<<<<

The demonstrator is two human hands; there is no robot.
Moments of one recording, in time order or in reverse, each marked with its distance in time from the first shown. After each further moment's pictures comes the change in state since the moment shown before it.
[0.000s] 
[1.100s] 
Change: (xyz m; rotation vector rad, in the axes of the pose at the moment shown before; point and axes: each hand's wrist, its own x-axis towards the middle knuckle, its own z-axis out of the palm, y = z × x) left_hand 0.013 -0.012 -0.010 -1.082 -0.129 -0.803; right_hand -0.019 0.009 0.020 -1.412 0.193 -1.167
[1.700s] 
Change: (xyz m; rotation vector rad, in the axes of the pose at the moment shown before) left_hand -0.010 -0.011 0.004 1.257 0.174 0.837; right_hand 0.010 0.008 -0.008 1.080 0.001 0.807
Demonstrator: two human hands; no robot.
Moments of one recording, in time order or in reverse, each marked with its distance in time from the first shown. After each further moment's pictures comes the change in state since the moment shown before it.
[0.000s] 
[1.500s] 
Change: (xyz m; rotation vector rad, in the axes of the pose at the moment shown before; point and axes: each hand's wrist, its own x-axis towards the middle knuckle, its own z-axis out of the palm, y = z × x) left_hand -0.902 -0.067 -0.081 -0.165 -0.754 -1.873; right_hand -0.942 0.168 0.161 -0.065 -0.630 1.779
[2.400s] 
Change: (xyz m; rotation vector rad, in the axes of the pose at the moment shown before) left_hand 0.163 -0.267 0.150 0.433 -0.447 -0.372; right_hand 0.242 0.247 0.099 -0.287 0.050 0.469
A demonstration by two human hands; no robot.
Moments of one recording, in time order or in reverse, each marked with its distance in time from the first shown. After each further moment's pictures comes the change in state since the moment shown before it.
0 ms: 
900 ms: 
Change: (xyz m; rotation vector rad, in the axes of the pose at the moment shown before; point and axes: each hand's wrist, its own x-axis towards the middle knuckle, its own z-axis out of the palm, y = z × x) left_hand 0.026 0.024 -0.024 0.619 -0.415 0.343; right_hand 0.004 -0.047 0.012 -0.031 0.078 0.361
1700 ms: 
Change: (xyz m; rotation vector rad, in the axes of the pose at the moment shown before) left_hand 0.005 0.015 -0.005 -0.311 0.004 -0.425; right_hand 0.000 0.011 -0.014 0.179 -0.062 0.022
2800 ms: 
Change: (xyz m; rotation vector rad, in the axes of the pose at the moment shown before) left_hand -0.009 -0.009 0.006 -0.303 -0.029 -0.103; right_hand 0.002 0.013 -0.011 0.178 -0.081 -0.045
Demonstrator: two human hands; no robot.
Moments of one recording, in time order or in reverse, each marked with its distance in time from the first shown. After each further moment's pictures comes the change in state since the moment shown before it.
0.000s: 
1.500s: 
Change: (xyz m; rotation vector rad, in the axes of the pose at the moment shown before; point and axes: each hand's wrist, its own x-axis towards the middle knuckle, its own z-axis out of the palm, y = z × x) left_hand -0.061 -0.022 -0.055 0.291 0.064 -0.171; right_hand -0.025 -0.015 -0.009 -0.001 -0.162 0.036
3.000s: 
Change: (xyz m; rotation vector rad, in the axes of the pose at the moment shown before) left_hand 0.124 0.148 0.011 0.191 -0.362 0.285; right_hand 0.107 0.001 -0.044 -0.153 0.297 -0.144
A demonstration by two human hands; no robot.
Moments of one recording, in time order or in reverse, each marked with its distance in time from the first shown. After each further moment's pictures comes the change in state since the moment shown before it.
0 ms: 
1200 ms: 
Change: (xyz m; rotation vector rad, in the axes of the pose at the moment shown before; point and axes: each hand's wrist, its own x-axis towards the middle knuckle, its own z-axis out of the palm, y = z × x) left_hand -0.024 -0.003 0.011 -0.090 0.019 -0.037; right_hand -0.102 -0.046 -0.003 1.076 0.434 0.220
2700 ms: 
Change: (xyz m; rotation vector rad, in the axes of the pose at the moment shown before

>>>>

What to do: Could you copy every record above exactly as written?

Exercise answer:
The demonstrator is two human hands; there is no robot.
Moments of one recording, in time order or in reverse, each marked with its distance in time from the first shown. After each further moment's pictures comes the change in state since the moment shown before it.
[0.000s] 
[1.100s] 
Change: (xyz m; rotation vector rad, in the axes of the pose at the moment shown before; point and axes: each hand's wrist, its own x-axis towards the middle knuckle, its own z-axis out of the palm, y = z × x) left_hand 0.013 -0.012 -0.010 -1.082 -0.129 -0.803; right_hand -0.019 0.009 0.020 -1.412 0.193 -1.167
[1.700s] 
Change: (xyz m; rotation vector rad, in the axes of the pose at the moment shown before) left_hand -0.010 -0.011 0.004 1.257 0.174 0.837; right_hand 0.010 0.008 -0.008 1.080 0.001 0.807
Demonstrator: two human hands; no robot.
Moments of one recording, in time order or in reverse, each marked with its distance in time from the first shown. After each further moment's pictures comes the change in state since the moment shown before it.
[0.000s] 
[1.500s] 
Change: (xyz m; rotation vector rad, in the axes of the pose at the moment shown before; point and axes: each hand's wrist, its own x-axis towards the middle knuckle, its own z-axis out of the palm, y = z × x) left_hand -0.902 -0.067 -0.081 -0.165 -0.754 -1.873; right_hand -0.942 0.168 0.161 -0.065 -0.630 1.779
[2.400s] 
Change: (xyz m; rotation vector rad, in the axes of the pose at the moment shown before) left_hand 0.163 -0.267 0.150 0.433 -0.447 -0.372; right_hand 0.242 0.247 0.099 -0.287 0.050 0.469
A demonstration by two human hands; no robot.
Moments of one recording, in time order or in reverse, each marked with its distance in time from the first shown. After each further moment's pictures comes the change in state since the moment shown before it.
0 ms: 
900 ms: 
Change: (xyz m; rotation vector rad, in the axes of the pose at the moment shown before; point and axes: each hand's wrist, its own x-axis towards the middle knuckle, its own z-axis out of the palm, y = z × x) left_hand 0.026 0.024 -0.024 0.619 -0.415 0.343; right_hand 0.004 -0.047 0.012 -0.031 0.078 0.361
1700 ms: 
Change: (xyz m; rotation vector rad, in the axes of the pose at the moment shown before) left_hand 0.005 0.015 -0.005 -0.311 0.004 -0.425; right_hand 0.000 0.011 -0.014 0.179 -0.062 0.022
2800 ms: 
Change: (xyz m; rotation vector rad, in the axes of the pose at the moment shown before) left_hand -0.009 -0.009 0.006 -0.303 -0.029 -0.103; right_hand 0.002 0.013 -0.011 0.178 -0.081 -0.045
Demonstrator: two human hands; no robot.
Moments of one recording, in time order or in reverse, each marked with its distance in time from the first shown. After each further moment's pictures comes the change in state since the moment shown before it.
0.000s: 
1.500s: 
Change: (xyz m; rotation vector rad, in the axes of the pose at the moment shown before; point and axes: each hand's wrist, its own x-axis towards the middle knuckle, its own z-axis out of the palm, y = z × x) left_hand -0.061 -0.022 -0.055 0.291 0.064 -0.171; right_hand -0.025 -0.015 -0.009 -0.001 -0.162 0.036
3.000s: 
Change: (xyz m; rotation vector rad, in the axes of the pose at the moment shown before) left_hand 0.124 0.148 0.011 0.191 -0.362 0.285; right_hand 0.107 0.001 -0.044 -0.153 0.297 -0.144
A demonstration by two human hands; no robot.
Moments of one recording, in time order or in reverse, each marked with its distance in time from the first shown. After each further moment's pictures comes the change in state since the moment shown before it.
0 ms: 
1200 ms: 
Change: (xyz m; rotation vector rad, in the axes of the pose at the moment shown before; point and axes: each hand's wrist, its own x-axis towards the middle knuckle, its own z-axis out of the palm, y = z × x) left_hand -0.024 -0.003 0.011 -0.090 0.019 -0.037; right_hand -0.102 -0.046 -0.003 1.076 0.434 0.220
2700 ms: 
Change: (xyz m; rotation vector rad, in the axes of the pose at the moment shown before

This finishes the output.